Limitations & Future Work

  • Current DAG classes are artificially restricted (each layer has \(K\) nodes, edges only between adjacent depths). Prop 3.1 and Thm 3.3 are slightly compromised by this, with only Thm 3.2 fully translating—a gap the authors acknowledge.
  • The problem of "finding the optimal DAG" and "how the module stably learns it" is largely unaddressed; currently, it relies entirely on sigmoid soft gates and gradients, leaving the distance to a discrete global optimum unknown.
  • The largest experiments are 699M parameters / 40B tokens, which is orders of magnitude smaller than SOTA MoE LLMs (billions of parameters / trillions of tokens). Scaling behavior is unverified; specifically, whether the 4.49% time overhead at \(L=2\) will be amplified by sequential processing at larger scales or if torch.compile can truly mitigate it remains to be seen.
  • Choices for the AGG implementation were not fully ablated—while the theory assumes injective MLP+sum, the engineering implementation simplified this to sigmoid gating + sum, and the gap between these remains unquantified.
  • vs. Chain-of-Experts (CoE, Wang 2025): CoE performs "multi-round routing + incremental refinement" within a layer, requiring an independent router each round, with routing costs scales linearly with rounds.

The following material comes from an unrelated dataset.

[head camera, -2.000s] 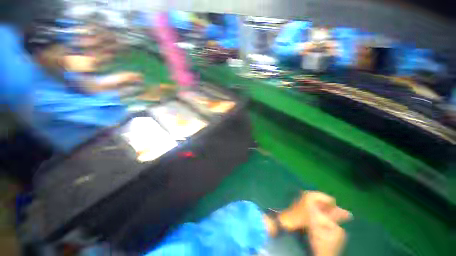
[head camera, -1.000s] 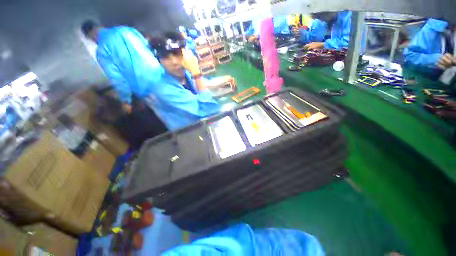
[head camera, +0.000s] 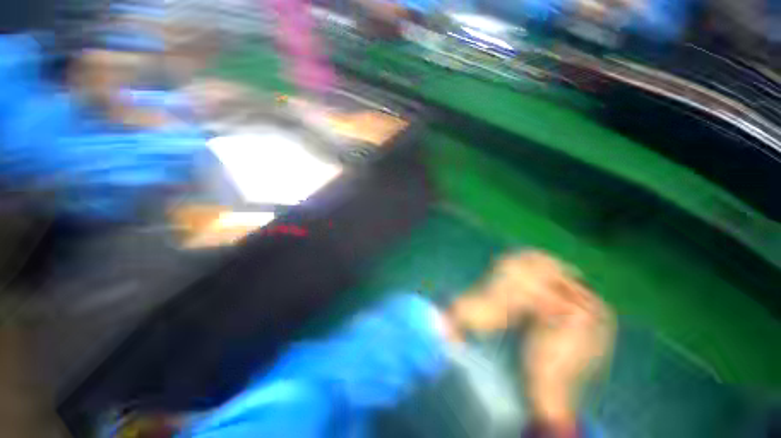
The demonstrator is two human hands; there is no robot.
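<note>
The frame is strongly blurred. My left hand (head camera: 501,292) reaches in from a blue sleeve at the lower middle. My right hand (head camera: 568,346) comes up from the bottom edge. The hands meet or overlap above the green mat (head camera: 685,376); whether anything is between the fingers cannot be told. A pale smear lies below my left hand. Left of my hands stands the black foam tray stack (head camera: 342,248), with a bright white display module (head camera: 274,169) on top and an orange-tan patch beside it.
A person in a blue smock (head camera: 94,154) is beyond the tray stack at left. A pink post (head camera: 301,47) rises behind the stack. A green conveyor (head camera: 531,120) with dark side walls runs diagonally to the right. Blurred blue sleeves and parts are across it.
The view has swung right, so the tray stack sits further left and the cartons are out of sight. Both my hands are now in view, close together.
</note>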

DAG-MoE routes only once and leaves multi-step processing to the DAG module. Experiments show DAG-MoE gains 0.107 more PPL than CoE at equal parameters.

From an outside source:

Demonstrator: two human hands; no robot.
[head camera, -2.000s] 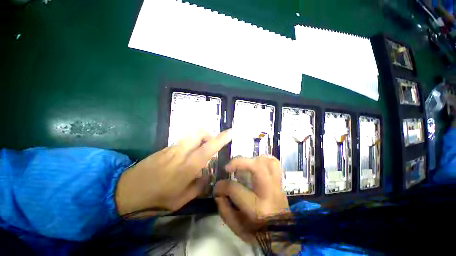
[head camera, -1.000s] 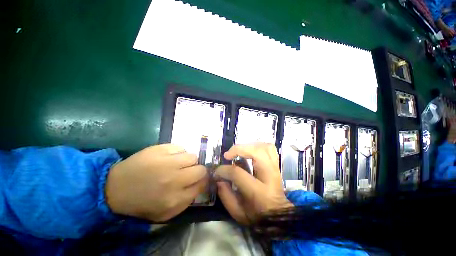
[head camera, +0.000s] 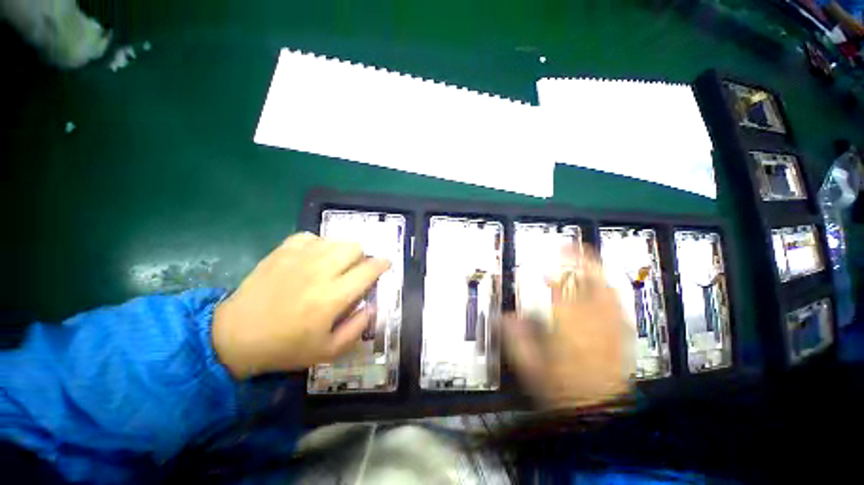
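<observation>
A black foam tray holds several silver-white phone frames in one row. My left hand is over the leftmost frame, its fingers bent and close together; whether it pinches anything is hidden. My right hand is blurred over the third and fourth frames, its fingers apart; whether it holds something small cannot be seen. The second frame is uncovered, with a dark strip and orange-brown flex cable inside.
White liner sheets with saw-tooth upper edges lie beyond the tray on the green bench. A second black tray with frames stands at the right, with a clear plastic bag beyond it. A whitish crumpled lump is at upper left.
My right hand has moved right, away from my left hand, to over the third and fourth frames. My left hand has stayed at the leftmost frame. The view has shifted, showing the whitish lump.
</observation>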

  • vs. S′MoRE (Zeng 2025): S′MoRE also uses structural aggregation, but the structure is fixed as a tree and used only as a PEFT adapter. DAG-MoE generalizes this to arbitrary DAGs as a backbone, where each token can learn a different structure.
  • vs. DiEP (Bai 2026): DiEP uses DAGs for differentiable expert pruning (compression); DAG-MoE does the opposite, using DAGs to increase expressiveness.

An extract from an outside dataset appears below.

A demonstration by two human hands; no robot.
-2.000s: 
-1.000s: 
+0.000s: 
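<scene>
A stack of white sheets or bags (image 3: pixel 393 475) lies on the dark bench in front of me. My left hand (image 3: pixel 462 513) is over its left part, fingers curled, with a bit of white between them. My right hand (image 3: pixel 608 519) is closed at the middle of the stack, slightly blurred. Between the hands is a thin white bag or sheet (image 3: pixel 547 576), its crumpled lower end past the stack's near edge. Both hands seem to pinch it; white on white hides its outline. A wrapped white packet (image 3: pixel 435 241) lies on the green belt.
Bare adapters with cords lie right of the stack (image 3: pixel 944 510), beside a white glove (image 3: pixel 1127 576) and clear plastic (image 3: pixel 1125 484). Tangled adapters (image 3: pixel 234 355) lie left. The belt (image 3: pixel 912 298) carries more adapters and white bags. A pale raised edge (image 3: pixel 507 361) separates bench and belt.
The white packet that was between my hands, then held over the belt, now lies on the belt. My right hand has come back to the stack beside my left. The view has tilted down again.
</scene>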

  • vs. Fine-grained MoE (He 2024, etc.): Fine-grained approaches increase \(N\) to expand combinations via "which experts are selected." DAG-MoE expands the "how they are combined" axis. The two axes are orthogonal and can be used together.

Rating

  • Novelty: ⭐⭐⭐⭐⭐ Isolating the neglected third component of MoE—aggregation—for expressiveness expansion and linking it to GNN theory.
  • Experimental Thoroughness: ⭐⭐⭐⭐ Includes three model scales, equal-parameter baselines, and CoE/MLP comparisons, though the maximum scale is still small and lacks validation on trillion-token LLMs.
  • Writing Quality: ⭐⭐⭐⭐⭐ The progression through Prop \(\to\) Thm \(\to\) Thm is elegant. The boundary between "theory as motivation" and "experiments as evidence" is well-handled, and the OOD vs. in-domain explanation is compelling.
  • Value: ⭐⭐⭐⭐ Provides a nearly free new axis for MoE improvement (<5% throughput), though the sequential \(L\) cost at hyper-scale remains an open question.